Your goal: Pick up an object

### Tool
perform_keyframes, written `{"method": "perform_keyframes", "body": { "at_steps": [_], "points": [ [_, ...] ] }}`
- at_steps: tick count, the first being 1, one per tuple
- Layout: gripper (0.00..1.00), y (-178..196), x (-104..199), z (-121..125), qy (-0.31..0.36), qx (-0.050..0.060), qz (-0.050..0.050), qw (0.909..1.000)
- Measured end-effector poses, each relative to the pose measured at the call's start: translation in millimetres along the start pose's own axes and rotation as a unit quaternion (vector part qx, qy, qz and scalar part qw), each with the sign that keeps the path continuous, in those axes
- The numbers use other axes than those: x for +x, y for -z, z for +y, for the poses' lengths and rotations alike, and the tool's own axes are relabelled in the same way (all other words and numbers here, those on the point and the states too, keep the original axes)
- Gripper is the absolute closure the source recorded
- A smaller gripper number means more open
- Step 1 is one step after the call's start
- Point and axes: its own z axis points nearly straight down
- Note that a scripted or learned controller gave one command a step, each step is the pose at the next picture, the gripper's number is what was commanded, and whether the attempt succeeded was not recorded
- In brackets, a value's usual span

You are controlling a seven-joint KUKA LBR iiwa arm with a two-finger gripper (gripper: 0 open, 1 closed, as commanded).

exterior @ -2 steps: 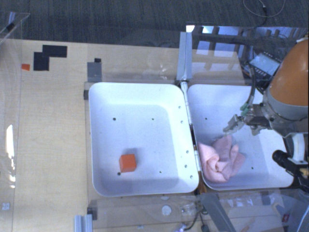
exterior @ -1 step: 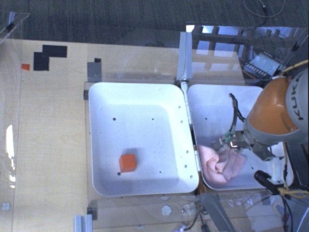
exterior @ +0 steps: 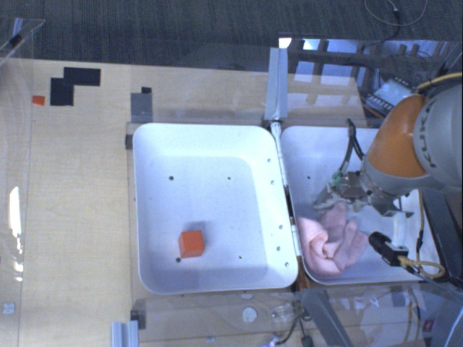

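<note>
this is a robotics lab or test cell, not a home. a pale wooden bench (exterior: 72, 215) carries two shallow white bins (exterior: 148, 194) set side by side, parted by a metal rail (exterior: 276, 85) and held by small brackets. a grey industrial arm with an orange band (exterior: 398, 143) reaches in from the right, trailing loose cables (exterior: 416, 266). black and orange marker patches (exterior: 69, 85) sit on the benchtop, and dark carpet (exterior: 181, 13) lies beyond.

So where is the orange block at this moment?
The orange block lies in the left bin, near its front-left corner, far from the end effector over the right bin.
</note>
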Motion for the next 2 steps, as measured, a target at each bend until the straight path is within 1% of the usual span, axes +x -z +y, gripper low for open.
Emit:
{"method": "perform_keyframes", "body": {
  "at_steps": [1, 2],
  "points": [
    [0.00, 1, -41, -55, 0.011, -0.001, -0.002, 0.9999],
    [0.00, 1, -15, -37, 0.017, -0.002, -0.001, 0.9998]
  ]
}}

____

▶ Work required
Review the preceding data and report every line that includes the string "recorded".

▶ Solution for this problem
- Gripper is the absolute closure the source recorded
- Note that a scripted or learned controller gave one command a step, each step is the pose at the next picture, the gripper's number is what was commanded, and whether the attempt succeeded was not recorded

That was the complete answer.